● Records for this exercise:
+ + +

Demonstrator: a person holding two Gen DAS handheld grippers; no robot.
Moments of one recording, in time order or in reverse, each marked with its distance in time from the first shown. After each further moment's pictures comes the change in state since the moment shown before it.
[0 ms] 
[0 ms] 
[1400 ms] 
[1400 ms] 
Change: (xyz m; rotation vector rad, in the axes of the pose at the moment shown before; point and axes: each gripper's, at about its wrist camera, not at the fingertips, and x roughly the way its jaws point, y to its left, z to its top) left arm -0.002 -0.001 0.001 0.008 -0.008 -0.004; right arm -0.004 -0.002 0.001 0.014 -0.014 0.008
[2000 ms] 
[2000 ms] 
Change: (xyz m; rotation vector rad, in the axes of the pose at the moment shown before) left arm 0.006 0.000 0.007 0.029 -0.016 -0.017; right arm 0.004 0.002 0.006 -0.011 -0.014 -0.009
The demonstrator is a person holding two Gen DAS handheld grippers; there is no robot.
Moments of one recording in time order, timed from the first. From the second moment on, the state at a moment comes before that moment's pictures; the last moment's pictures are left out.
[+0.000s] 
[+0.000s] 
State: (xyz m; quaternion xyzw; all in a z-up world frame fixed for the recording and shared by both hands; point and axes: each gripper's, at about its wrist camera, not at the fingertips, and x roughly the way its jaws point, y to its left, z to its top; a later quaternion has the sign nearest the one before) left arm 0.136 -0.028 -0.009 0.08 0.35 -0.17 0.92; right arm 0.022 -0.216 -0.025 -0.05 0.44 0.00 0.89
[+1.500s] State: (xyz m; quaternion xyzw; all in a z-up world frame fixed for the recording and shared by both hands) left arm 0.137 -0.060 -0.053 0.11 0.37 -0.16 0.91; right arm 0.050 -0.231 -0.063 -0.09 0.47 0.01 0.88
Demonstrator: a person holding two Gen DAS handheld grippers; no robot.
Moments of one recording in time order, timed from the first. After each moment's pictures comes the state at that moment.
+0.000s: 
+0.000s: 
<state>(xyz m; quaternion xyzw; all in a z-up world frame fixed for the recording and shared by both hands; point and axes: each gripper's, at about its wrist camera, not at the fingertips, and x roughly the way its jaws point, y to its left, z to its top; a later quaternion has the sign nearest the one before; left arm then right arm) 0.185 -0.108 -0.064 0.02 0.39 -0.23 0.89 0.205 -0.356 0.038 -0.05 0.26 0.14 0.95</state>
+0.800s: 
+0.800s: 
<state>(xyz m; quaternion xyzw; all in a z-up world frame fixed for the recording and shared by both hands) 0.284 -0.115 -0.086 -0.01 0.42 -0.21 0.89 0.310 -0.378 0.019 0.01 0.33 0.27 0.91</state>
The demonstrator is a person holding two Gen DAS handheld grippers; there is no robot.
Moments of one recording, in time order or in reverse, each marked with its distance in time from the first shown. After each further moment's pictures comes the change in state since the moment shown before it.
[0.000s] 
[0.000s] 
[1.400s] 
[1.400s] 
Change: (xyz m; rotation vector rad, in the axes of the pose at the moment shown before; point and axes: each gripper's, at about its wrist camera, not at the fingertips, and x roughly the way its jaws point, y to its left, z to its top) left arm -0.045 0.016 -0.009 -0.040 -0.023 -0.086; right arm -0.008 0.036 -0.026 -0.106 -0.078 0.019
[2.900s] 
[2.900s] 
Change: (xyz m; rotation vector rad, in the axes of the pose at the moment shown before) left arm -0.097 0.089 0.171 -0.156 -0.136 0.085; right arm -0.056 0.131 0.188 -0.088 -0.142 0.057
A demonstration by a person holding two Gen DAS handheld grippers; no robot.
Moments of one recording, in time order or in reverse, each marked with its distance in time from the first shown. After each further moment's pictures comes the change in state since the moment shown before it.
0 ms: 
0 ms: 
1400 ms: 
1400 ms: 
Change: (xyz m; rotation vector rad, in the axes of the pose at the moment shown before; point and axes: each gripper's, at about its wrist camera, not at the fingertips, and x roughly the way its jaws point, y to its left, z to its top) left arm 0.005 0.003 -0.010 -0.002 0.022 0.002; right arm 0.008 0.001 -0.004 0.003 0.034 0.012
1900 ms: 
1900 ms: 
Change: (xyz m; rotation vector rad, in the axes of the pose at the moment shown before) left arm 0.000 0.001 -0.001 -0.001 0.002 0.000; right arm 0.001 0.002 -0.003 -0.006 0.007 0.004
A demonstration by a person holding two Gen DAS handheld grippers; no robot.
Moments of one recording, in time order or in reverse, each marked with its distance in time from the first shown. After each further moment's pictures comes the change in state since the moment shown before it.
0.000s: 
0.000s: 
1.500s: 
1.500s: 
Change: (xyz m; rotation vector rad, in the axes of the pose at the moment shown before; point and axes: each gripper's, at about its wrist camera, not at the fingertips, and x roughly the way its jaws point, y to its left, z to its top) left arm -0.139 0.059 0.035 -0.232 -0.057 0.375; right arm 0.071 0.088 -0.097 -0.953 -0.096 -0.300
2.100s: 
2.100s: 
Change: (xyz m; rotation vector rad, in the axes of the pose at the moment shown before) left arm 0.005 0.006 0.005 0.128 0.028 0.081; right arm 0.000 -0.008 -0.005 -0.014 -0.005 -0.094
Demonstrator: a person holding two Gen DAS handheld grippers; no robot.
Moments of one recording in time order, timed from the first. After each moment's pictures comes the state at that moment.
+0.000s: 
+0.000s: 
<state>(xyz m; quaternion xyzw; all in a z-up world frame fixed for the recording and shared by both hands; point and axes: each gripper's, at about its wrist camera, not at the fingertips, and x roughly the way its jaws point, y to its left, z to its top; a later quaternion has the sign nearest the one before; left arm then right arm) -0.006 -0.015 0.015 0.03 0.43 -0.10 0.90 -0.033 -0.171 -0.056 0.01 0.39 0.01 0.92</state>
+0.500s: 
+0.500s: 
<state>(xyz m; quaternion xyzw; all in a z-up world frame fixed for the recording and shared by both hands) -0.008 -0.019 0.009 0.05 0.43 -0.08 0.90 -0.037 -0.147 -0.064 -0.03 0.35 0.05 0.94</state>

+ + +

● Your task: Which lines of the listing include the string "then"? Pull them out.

● Solution:
<state>(xyz m; quaternion xyzw; all in a z-up world frame fixed for the recording and shared by both hands; point and axes: each gripper's, at about its wrist camera, not at the fingertips, and x roughly the way its jaws point, y to its left, z to its top; a later quaternion has the sign nearest the one before; left arm then right arm) 0.185 -0.108 -0.064 0.02 0.39 -0.23 0.89 0.205 -0.356 0.038 -0.05 0.26 0.14 0.95</state>
<state>(xyz m; quaternion xyzw; all in a z-up world frame fixed for the recording and shared by both hands; point and axes: each gripper's, at about its wrist camera, not at the fingertips, and x roughly the way its jaws point, y to its left, z to its top; a later quaternion has the sign nearest the one before; left arm then right arm) -0.006 -0.015 0.015 0.03 0.43 -0.10 0.90 -0.033 -0.171 -0.056 0.01 0.39 0.01 0.92</state>

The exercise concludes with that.